▶ [Task objective] Take the line containing "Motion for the" and every line after it in the data below, and print them exactly as given, with nothing else.

▶ [Given material]
========================
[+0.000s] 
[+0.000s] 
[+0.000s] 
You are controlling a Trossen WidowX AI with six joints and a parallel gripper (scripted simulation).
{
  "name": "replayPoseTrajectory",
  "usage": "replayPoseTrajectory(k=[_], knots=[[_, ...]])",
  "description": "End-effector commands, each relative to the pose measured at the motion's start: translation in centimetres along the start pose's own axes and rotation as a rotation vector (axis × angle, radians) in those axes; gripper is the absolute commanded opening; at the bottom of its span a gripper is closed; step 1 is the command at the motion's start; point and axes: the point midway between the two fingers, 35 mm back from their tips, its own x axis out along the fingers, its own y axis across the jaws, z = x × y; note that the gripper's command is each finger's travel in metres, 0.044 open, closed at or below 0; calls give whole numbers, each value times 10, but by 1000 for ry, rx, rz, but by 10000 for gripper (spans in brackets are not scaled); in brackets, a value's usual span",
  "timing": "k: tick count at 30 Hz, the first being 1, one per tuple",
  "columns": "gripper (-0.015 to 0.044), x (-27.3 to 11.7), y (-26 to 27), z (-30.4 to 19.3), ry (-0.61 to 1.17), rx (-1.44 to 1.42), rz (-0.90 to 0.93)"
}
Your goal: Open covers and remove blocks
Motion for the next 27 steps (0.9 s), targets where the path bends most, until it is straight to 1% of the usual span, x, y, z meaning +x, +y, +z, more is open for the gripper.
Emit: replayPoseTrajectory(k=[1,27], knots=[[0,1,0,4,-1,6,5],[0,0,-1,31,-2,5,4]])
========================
▶ [Answer for the task]
Motion for the next 27 steps (0.9 s), targets where the path bends most, until it is straight to 1% of the usual span, x, y, z meaning +x, +y, +z, more is open for the gripper.
Emit: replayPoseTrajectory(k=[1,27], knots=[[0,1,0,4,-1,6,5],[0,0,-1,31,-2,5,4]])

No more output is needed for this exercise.